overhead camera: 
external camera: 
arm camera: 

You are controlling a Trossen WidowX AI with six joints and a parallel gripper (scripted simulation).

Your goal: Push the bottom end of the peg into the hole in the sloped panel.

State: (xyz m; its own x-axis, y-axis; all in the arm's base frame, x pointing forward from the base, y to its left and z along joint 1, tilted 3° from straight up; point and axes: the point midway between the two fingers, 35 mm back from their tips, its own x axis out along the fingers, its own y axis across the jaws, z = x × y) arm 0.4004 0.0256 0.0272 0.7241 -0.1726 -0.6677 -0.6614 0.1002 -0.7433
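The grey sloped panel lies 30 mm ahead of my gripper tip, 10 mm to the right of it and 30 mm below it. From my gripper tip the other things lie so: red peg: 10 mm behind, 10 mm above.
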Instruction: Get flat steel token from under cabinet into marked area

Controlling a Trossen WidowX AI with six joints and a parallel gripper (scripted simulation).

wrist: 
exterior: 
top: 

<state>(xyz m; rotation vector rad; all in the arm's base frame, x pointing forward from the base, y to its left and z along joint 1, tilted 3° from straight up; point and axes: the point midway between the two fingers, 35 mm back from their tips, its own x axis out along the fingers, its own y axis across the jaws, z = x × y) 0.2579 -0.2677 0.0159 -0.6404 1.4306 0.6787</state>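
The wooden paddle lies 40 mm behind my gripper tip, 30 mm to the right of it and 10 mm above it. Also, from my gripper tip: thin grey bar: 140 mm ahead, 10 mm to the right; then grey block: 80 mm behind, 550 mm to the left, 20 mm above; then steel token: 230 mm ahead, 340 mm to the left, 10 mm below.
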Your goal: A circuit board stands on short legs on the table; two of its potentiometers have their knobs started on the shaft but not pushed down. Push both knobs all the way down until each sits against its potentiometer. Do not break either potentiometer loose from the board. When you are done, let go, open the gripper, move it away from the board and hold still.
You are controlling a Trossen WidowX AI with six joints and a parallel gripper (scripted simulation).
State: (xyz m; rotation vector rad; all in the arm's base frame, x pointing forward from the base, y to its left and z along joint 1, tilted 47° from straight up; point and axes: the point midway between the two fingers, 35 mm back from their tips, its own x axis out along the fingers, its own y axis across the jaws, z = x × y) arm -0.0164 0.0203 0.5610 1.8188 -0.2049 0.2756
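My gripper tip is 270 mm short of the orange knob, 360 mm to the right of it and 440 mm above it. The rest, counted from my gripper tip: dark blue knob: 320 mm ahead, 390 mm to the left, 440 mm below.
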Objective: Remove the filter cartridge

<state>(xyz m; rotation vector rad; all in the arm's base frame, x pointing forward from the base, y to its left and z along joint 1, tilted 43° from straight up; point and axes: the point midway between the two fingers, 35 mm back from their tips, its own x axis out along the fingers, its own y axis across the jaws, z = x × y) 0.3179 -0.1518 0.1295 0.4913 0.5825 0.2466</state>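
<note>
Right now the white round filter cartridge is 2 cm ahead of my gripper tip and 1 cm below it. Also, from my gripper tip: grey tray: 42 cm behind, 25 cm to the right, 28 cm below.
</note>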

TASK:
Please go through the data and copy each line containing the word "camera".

THE COMPLETED TASK:
overhead camera: 
external camera: 
arm camera: 

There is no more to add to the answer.